XenServer 6.2 already supports as many as eight physical GPUs per host, so as servers expand, one could envision having even more available engines that could be associated with a particular VM. Under some circumstances, passthrough mode affords more flexibility and makes better use of resources compared to creating specific vGPU assignments. Windows Server 2012 R2 Datacenter supports up to 64 sockets and 4 TB of memory, and hence should be able to support a significantly larger number of associated GPUs. XenServer 6.2 SP1 has a processor limit of 16 VCPUs and 128 GB of virtual memory. XenServer 6.5, officially released in January 2015, supports up to four K2 GRID cards in some physical servers and up to 192 GB of RAM per VM for some guest operating systems as does the newer release documented in the XenServer 6.5 SP1 User's Guide, so there is a lot of potential processing capacity available. Hence, a very large XenApp VM could be created that delivers a lot of raw power with substantial Microsoft server licensing savings. The performance meter shown above clearly indicates that VCPUs are the primary limiting factor in the XenApp configuration and with just two concurrent “Heaven” sessions running, about a fourth of the available CPU capacity is consumed compared to less than 3 GB of RAM, which is only a small additional amount of memory above that allocated by the first session.
These same tests were run after upgrading to XenServer 6.5 and with newer versions of the NVIDIA GRID drivers and continue to work as before. At various times, this configuration was run for many weeks on end with no stability issues or errors detected during the entire time.

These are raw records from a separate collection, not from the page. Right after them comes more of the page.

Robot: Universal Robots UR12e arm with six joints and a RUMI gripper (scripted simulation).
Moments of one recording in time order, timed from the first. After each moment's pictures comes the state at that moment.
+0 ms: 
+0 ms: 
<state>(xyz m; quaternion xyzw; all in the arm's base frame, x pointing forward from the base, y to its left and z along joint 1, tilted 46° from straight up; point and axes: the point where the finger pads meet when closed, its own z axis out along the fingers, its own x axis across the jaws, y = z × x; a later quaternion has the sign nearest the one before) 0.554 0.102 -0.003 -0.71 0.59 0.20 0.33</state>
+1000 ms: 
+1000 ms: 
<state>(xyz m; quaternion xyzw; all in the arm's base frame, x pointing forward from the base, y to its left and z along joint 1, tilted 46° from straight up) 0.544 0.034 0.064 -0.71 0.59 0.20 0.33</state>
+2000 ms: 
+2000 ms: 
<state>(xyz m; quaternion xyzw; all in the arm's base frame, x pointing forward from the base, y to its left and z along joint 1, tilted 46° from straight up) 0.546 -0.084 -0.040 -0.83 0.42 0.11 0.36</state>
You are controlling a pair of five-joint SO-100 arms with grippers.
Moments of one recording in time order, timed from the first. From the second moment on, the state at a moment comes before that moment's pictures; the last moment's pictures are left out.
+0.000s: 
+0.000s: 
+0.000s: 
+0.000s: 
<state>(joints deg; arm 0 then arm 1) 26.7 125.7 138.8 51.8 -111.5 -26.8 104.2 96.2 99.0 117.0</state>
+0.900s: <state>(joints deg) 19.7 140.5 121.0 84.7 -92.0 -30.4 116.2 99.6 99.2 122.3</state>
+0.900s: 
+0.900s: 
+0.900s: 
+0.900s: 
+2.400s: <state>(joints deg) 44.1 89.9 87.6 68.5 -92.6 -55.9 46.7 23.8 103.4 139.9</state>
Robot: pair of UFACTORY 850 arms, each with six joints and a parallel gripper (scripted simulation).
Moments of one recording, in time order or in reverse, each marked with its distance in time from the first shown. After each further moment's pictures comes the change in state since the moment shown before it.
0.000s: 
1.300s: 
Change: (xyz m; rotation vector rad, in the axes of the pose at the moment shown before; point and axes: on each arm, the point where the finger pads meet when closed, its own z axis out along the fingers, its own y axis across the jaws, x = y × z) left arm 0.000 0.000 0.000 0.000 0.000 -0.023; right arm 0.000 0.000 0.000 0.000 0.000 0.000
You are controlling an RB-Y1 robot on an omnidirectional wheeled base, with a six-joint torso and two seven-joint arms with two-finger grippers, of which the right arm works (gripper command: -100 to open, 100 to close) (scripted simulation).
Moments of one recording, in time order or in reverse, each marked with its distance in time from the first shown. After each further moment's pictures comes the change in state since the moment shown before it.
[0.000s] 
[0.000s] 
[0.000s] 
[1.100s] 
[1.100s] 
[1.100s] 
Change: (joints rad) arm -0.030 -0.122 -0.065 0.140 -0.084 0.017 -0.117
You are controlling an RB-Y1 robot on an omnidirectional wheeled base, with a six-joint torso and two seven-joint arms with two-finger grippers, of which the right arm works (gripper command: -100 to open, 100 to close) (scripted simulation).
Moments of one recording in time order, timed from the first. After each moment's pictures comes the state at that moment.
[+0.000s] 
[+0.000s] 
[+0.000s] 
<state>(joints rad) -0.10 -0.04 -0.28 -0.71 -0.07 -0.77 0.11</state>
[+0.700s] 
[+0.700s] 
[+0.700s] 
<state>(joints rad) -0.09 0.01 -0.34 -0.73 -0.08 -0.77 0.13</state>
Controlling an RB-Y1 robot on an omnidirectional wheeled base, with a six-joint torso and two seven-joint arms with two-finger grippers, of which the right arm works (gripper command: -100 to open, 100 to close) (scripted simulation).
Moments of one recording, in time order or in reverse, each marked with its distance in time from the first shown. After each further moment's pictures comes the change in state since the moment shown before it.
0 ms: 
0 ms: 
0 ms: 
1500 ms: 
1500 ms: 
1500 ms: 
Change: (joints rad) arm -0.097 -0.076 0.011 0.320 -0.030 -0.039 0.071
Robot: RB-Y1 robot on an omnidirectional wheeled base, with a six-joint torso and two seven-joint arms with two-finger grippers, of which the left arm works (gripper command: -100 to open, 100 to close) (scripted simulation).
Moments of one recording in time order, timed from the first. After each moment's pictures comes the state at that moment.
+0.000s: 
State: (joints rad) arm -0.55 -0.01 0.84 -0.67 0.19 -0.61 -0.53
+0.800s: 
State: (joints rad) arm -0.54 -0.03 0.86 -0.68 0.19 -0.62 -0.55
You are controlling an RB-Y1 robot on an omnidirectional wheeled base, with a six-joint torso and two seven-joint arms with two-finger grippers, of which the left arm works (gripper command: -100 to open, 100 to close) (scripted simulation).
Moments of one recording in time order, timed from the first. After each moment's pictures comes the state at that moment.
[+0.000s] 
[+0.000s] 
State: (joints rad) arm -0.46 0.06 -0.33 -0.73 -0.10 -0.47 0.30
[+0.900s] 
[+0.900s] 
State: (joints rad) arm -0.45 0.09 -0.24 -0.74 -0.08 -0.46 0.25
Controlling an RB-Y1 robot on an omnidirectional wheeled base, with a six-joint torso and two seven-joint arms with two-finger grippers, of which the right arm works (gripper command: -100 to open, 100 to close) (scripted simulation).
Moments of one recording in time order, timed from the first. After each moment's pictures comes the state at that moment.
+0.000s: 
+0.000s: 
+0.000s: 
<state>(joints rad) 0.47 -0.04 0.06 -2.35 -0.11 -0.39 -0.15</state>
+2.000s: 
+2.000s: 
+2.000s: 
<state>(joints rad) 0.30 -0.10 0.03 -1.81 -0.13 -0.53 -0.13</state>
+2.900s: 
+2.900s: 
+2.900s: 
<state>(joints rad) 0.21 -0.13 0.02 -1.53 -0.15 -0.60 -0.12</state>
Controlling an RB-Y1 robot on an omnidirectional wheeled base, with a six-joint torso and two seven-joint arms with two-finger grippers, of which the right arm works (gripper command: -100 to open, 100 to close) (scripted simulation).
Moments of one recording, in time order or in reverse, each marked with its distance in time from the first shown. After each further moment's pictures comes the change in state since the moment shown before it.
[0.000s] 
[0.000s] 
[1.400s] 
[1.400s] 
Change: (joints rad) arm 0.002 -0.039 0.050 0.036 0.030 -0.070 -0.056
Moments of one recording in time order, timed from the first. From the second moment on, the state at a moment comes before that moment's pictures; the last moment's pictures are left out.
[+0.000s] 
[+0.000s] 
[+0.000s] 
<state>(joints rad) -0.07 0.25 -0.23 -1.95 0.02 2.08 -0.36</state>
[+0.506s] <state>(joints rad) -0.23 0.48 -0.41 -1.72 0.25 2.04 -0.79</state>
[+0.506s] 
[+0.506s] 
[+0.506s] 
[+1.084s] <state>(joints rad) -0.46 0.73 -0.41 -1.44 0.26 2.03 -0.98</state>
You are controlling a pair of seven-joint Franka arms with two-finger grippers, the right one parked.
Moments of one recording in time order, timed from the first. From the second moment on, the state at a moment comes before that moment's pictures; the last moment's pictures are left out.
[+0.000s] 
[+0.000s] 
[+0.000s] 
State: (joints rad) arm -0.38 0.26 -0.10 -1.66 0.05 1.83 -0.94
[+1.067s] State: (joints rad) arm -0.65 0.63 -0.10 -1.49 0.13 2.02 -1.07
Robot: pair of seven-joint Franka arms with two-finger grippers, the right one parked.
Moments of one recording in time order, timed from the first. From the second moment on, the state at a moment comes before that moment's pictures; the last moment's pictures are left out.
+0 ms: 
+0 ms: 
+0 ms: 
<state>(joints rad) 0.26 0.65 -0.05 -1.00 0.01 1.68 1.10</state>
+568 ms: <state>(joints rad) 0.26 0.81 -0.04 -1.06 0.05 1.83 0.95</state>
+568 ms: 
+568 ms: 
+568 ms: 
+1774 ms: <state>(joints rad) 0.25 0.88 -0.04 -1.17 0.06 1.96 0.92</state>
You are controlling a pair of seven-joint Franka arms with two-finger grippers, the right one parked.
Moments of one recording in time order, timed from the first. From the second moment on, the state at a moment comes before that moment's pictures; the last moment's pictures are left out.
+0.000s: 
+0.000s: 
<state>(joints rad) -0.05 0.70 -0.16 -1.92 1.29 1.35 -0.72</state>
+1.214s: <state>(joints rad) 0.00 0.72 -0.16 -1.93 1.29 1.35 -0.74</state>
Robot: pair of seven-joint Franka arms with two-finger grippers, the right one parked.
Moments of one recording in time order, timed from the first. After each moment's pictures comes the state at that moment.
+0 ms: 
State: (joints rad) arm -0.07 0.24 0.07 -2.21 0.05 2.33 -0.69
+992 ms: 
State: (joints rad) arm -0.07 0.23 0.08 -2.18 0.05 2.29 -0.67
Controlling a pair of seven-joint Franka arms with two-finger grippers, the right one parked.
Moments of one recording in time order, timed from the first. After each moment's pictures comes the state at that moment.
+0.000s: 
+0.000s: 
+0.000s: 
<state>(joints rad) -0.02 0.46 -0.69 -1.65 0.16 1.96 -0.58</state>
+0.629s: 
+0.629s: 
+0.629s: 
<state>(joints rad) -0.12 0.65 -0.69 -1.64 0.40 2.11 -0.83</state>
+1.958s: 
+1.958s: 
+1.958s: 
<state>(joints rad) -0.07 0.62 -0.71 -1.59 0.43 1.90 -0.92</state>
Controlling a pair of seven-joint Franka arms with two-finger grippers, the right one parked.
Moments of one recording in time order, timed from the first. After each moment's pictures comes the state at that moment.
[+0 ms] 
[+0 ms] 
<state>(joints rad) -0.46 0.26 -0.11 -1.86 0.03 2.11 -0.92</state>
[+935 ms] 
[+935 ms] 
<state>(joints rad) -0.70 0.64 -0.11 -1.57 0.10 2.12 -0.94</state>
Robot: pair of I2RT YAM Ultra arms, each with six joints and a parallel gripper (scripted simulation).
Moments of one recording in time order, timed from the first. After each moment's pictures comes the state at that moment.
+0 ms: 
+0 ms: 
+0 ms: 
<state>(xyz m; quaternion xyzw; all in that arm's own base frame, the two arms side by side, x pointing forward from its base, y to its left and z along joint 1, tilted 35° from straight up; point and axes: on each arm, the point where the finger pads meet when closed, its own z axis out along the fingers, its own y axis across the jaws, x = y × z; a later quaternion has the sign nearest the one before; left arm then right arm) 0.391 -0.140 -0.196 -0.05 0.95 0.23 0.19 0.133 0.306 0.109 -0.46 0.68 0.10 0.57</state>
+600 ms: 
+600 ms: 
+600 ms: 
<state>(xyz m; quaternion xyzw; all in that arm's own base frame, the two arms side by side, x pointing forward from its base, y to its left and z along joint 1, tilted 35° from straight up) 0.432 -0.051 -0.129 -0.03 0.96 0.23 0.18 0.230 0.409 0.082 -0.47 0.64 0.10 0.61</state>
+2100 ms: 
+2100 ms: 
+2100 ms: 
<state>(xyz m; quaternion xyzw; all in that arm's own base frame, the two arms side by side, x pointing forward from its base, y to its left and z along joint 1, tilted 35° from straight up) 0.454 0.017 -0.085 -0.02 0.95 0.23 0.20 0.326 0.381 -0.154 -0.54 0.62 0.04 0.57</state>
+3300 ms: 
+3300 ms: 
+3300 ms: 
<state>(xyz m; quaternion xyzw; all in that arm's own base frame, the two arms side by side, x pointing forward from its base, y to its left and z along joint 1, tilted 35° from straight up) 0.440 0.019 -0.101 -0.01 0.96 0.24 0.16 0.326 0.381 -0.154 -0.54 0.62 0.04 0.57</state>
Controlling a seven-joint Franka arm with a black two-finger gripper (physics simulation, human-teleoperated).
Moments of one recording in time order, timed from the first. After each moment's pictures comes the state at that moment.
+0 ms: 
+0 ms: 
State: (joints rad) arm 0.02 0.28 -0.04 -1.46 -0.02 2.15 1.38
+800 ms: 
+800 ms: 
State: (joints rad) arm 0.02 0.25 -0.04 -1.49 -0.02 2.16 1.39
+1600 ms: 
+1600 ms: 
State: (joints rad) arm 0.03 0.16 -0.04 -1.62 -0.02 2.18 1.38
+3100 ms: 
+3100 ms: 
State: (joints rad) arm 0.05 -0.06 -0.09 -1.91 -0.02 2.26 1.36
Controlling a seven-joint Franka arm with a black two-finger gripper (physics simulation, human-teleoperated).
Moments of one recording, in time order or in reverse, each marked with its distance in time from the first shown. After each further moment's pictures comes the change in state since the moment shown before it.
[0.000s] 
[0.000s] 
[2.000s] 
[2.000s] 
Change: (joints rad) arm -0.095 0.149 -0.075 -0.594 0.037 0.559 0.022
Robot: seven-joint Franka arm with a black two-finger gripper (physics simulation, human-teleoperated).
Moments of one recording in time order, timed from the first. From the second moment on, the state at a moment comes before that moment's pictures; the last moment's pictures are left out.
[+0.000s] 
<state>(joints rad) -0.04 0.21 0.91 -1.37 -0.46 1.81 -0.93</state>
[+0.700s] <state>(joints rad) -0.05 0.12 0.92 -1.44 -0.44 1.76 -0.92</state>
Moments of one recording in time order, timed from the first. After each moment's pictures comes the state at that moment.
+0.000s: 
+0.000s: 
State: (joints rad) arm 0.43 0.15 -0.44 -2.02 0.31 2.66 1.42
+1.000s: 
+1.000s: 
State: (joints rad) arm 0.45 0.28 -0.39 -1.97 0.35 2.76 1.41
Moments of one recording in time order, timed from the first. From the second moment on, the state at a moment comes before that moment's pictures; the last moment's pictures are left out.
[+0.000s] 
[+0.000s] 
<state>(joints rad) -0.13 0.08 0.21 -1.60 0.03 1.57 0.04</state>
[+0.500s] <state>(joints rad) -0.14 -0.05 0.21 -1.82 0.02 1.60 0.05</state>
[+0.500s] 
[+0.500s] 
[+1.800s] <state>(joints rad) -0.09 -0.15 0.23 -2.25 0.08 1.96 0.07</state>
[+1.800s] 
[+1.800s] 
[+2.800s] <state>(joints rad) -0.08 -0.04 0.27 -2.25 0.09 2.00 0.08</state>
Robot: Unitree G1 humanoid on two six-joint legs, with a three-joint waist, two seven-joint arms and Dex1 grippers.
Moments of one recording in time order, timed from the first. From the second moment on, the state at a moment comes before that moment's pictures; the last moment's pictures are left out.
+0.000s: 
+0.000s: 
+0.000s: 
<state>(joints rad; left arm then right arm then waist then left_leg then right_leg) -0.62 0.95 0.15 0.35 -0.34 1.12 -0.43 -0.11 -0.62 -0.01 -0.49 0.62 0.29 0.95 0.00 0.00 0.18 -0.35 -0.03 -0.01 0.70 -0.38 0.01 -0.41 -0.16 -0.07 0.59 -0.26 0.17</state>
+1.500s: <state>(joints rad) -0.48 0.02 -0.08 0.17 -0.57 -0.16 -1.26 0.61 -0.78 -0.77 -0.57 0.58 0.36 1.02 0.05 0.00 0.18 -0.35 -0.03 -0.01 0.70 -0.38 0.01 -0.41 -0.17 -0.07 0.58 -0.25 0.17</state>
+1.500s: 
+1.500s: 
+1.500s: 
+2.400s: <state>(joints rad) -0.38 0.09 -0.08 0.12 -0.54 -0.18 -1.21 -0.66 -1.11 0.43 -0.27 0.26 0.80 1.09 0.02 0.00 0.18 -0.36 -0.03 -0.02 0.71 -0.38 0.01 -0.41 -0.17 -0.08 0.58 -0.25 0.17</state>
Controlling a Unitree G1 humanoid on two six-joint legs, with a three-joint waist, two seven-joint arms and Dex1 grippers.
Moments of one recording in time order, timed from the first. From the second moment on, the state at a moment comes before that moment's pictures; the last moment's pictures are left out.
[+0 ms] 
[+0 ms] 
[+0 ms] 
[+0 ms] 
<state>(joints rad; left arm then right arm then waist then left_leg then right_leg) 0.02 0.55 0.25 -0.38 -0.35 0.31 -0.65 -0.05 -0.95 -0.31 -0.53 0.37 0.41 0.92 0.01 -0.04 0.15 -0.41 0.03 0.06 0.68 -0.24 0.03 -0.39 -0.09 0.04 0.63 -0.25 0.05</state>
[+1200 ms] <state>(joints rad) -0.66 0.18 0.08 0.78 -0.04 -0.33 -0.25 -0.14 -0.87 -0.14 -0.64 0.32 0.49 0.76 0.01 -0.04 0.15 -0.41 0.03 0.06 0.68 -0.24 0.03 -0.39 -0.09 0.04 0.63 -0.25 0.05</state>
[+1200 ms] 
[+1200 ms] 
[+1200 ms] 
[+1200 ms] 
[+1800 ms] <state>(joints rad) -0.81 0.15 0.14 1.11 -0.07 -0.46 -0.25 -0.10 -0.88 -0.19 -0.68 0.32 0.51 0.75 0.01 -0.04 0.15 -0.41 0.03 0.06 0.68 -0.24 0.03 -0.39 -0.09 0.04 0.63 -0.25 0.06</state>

I would like to thank my co-worker at NAU, Timothy Cochran, for assistance with the configuration of the Windows VMs used in this study. I am also indebted to Rachel Berry, Product Manager of HDX Graphics at Citrix and her team, as well as Thomas Poppelgaard and also Jason Southern of the NVIDIA Corporation for a number of stimulating discussions. Finally, I would like to greatly thank Will Wade of NVIDIA for making available the GRID K2 used in this study.